When considering the world of relationships between variables, it is a common mistake to assume causation when a correlation is present. A high correlation between variables does not necessarily indicate causation. A study may show that there is a positive correlation between salary and the quality of work of individual employees in that the more employees are paid, the better their performance. However, there may be no causation because other factors may impact the quality of an individual’s work, such as training and experience. Also, consider if there is a positive correlation between employee training and quality of work of individual employees. Should a researcher safely assume that a causal relationship exists here in that the better training that employees receive, the better their performance? While strong correlations prompt researchers to take notice of possible causality, researchers must also be aware of attentional bias and prior beliefs when interpreting correlations. It is, therefore, important to examine how causation is established. In this Discussion, you will distinguish between the two concepts of causation and correlation and apply them to your potential Doctoral Study.

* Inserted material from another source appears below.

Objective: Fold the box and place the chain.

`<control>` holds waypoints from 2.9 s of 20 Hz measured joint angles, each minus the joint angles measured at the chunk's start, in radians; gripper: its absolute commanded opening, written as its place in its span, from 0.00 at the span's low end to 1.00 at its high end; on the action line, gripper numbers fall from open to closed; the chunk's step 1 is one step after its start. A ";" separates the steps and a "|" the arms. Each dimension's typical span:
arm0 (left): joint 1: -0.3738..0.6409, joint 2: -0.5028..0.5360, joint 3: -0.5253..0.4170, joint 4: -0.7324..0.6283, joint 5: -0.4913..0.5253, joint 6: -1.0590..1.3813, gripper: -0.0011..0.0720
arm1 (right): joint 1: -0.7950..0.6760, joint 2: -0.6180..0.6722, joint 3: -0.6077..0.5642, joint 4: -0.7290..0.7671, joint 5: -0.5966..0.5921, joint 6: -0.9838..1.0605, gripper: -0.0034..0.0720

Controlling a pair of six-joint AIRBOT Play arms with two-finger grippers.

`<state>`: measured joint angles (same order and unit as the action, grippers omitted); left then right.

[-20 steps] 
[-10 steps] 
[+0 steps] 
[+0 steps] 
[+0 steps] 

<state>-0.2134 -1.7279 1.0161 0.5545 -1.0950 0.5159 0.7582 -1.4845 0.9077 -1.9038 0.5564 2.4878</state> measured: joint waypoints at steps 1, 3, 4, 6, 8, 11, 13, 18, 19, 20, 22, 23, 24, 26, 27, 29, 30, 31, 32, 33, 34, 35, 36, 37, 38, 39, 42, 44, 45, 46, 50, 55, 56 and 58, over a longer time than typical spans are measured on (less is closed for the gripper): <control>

To prepare for this Discussion, review Lesson 31 in the Green and Salkind (2017) text and consider the correlation to your potential Doctoral Study topic. Your potential topic may or may not be appropriate for correlational methods, but for the purpose of this Discussion, assume it is.
By Day 3
Post an analysis of the difference between causation and correlation within the context of your DBA doctoral research study. In your analysis, do the following:
Assess the implications for professional practice when a researcher implies causation after using correlation (e.g., bivariate correlation) analyses.
Explain why the results of bivariate correlation analyses are considered weak in terms of internal validity.
Explain how would you extend or modify a research design to examine a true cause-and-effect relationship.